I know what it is to lose one of the brightest lights in your life.
So you see, I know what it is to fall in love. I know almost the entire range of what love means in this broken world. I know what it is to be in love, and remain in love when you’re the only one left. It’s an awful, terrible thing. It is a thing that everyone understands, yet cannot fully understand in each other. It makes love a very, very lonely thing sometimes, darkness shot through with bewildering, blinding fragments of swirling memory days.
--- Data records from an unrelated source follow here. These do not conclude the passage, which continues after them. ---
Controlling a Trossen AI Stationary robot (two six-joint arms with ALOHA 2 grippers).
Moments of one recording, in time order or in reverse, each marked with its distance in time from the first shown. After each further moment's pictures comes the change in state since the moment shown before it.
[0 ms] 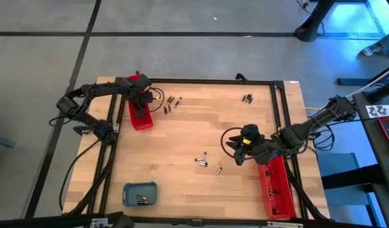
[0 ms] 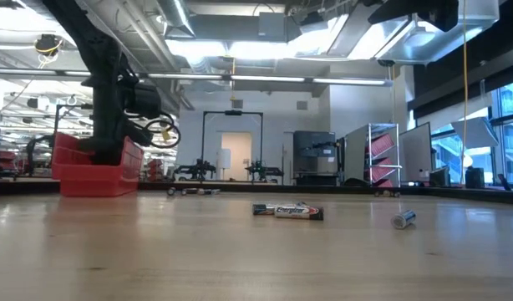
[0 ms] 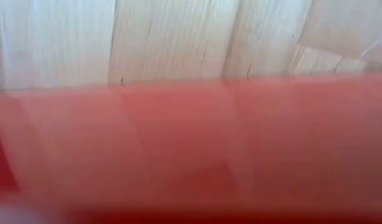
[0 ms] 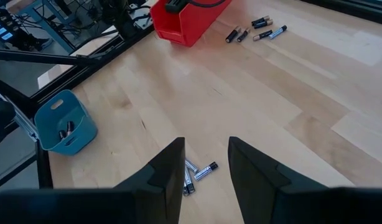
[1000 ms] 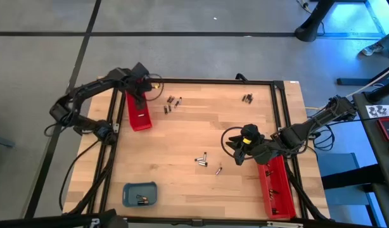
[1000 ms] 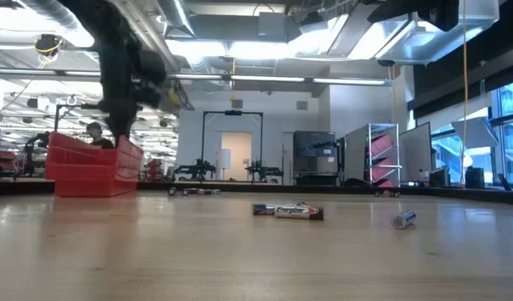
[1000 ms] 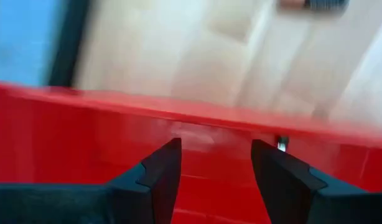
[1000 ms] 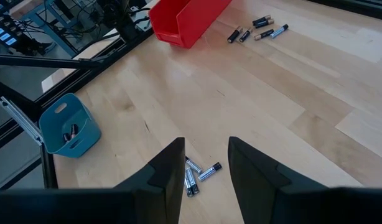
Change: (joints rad) left arm -0.003 -0.131 0.225 -0.241 0.010 -0.158; right arm 0.000 0.000 0.000 0.007 -0.004 0.018
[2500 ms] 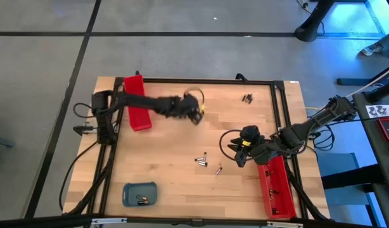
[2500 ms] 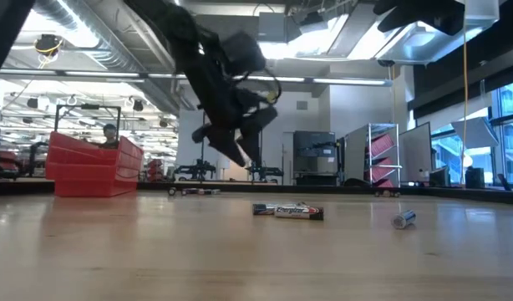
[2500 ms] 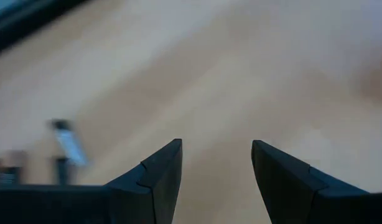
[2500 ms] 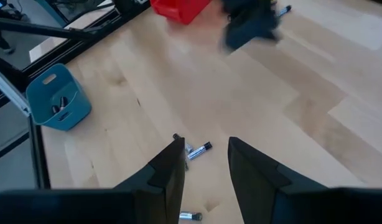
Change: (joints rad) left arm -0.650 0.508 0.229 0.659 -0.270 -1.030; right arm 0.000 0.000 0.000 -0.067 -0.074 -0.026
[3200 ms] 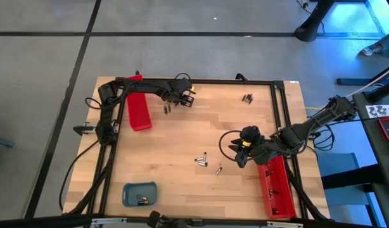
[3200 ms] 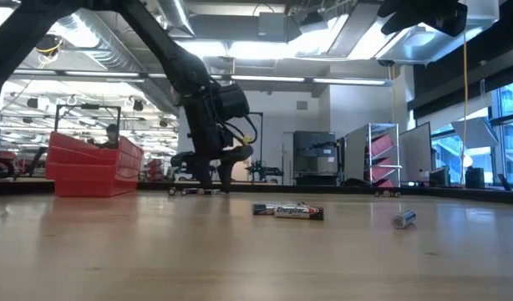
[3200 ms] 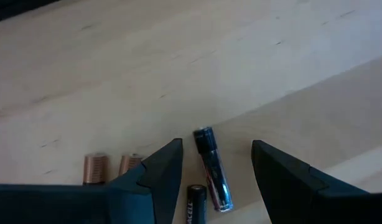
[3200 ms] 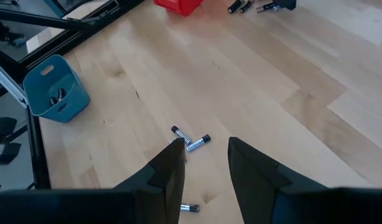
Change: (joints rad) left arm 0.295 0.131 0.056 -0.136 0.126 -0.090; right arm 0.000 0.000 0.001 -0.022 -0.019 0.000
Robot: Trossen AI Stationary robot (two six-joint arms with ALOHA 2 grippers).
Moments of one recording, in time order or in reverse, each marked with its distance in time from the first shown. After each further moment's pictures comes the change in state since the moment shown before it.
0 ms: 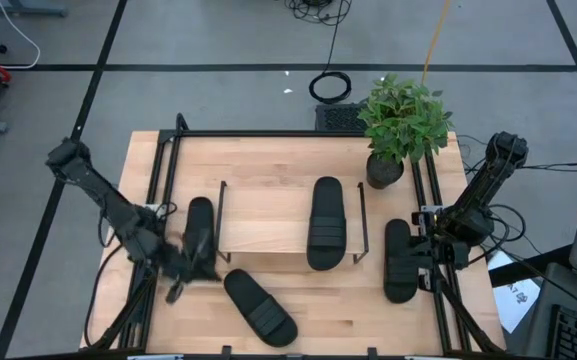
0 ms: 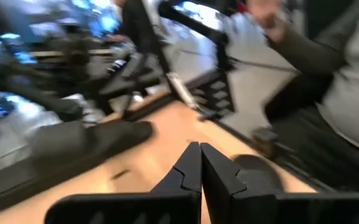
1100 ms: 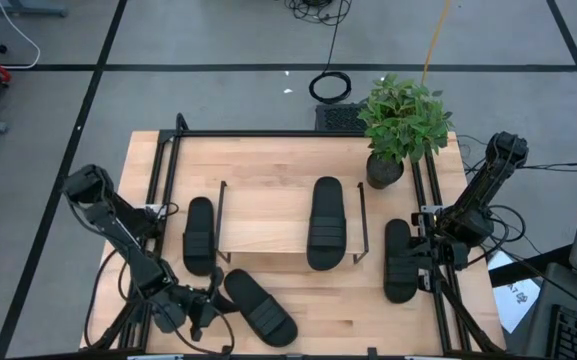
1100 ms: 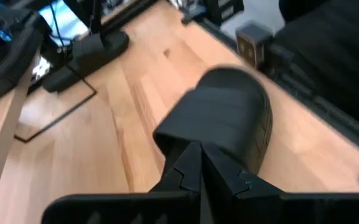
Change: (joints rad) left arm -0.182 0.579 0.194 -0.084 -0.330 -0.236; right arm 0.000 0.008 0.001 0.000 0.000 -0.005
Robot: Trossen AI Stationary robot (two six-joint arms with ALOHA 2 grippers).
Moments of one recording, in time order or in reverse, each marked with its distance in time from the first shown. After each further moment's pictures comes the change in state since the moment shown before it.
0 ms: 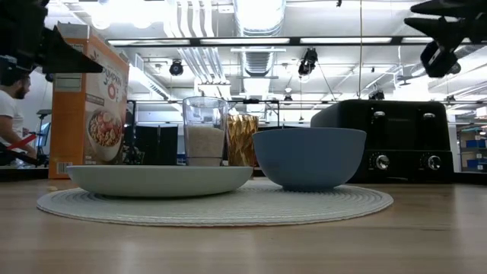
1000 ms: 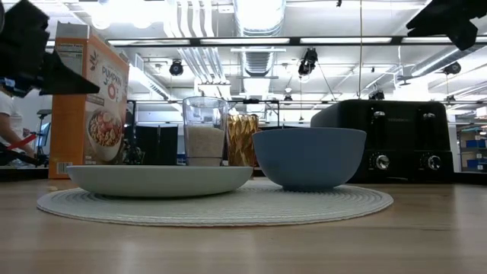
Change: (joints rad) left arm -0.003 0.067 -0.093 0.045 0.025 -0.204; right arm -0.046 0.361 0.609 -0.926 0.334 0.318
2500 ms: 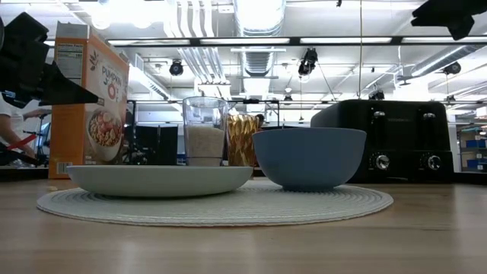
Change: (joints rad) left arm -0.001 -0.005 -0.072 0.056 -0.002 -0.040; right arm -0.204 -0.146 0.002 0.125 -0.196 -0.467
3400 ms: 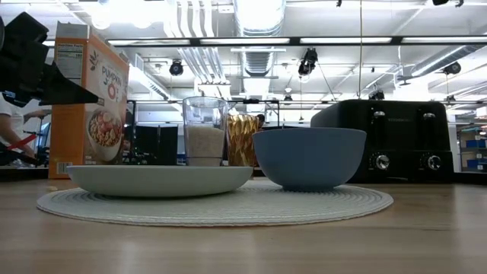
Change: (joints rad) left arm 0.000 0.000 0.000 0.000 0.000 0.023; right arm -0.009 0.172 0.142 0.233 -0.151 -0.118
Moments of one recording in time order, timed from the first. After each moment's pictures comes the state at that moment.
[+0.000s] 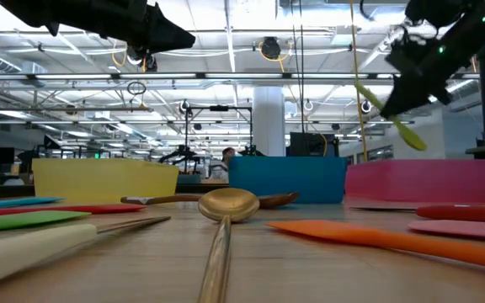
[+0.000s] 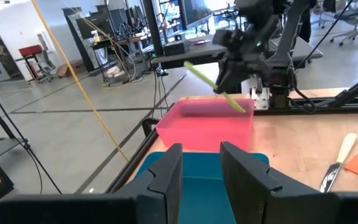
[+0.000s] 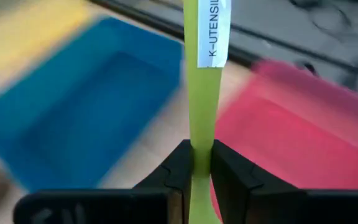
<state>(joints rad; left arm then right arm) 0.13 1.01 0.59 0.35 -0.19 0.18 -0.40 0.64 0.54 -0.60 0.34 0.43</state>
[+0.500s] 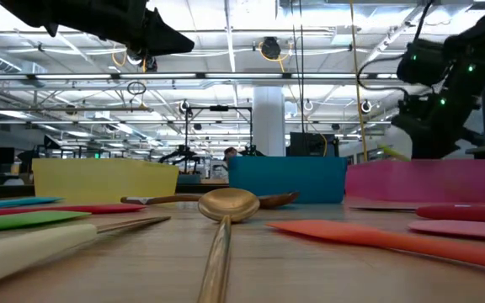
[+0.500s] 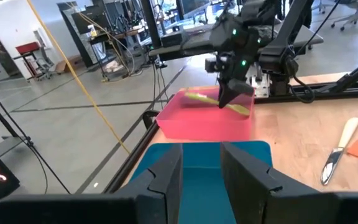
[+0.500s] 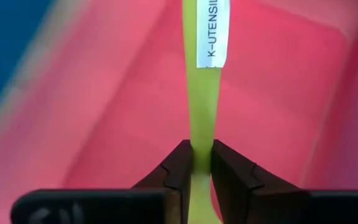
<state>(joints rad) 0.13 1.01 0.59 0.32 -0.19 0.21 -0.70 0.79 0.37 -0.57 0.21 0.44</state>
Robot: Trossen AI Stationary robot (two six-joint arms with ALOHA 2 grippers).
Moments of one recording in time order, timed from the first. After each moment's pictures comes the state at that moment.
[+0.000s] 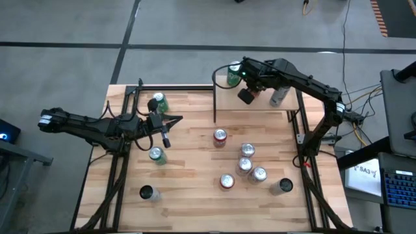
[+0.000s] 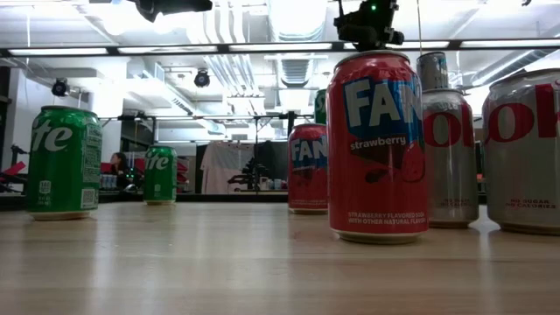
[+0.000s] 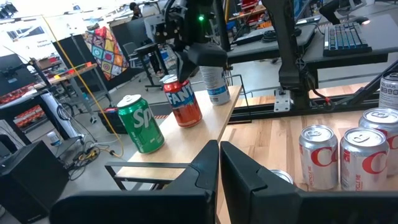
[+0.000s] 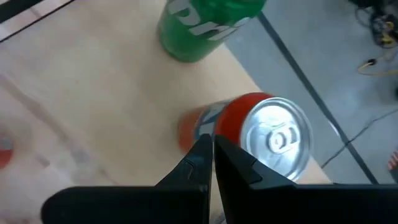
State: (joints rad) left arm -0.14 0.88 0.70 0.11 -0.54 0.25; right arm -0.44 1.67 1.88 -1.38 0.41 0.16
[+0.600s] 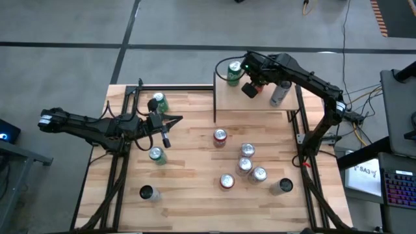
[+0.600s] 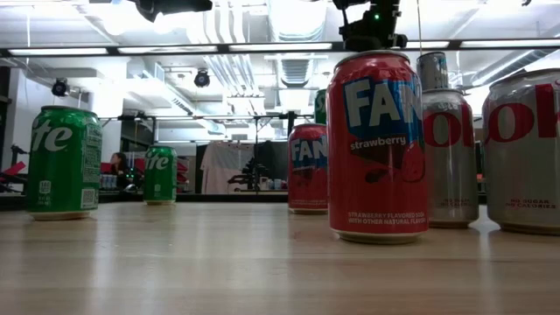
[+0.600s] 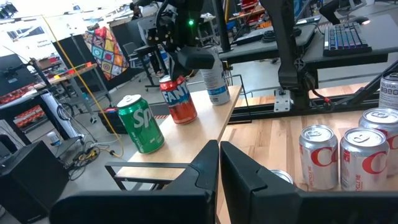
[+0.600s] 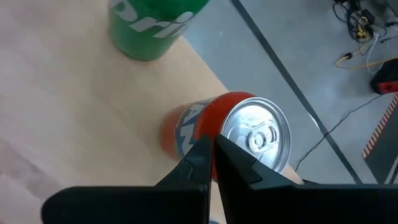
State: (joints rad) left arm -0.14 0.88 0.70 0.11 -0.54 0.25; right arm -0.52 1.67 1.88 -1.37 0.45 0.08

And yet, there’s this thing… this thing I call desperate hope. This thing that I can’t seem to get rid of, even if I wanted to. I have discovered that I cannot fall out of love. Even when there have been brief moments where I have wanted to, I have found that I simply cannot. I am glad for this–it is heroic, even when it is hard. Although it be trying, it never be ugly. I have found a capacity to love in myself that I didn’t even know existed. This cannot all come from me–there is a He who gives me help. And with Him, I have found that I can bear existing in a one-way relationship, because I have this gray, flat, misty thing that is indeed hope, although it doesn’t come with all these bubbly, anticipatory feelings that it once did. It is a solid, grim, steadfast thing, like a horse gone through battle, slogging away through swampy sludge. It keeps going, and there is a surging strength in its stride. It isn’t pretty, but it is there, nonetheless. Home is somewhere through that mist, it has to believe it. Otherwise, what’s the point of keeping on? This hope says pray. This hope says give. This hope says be who you’ve always been, even when it’s just you that remains the same. This hope says be truth, be light, be love. And if you wait long enough, eventually your love will wake up, look around at the mud around their feet, see the fake shadow of who they’ve been trying to be, and turn around and come running back, pell-mell. Running home, because that’s what I’ve always been.
I have been in love. I am still in love. And in love I forever will be.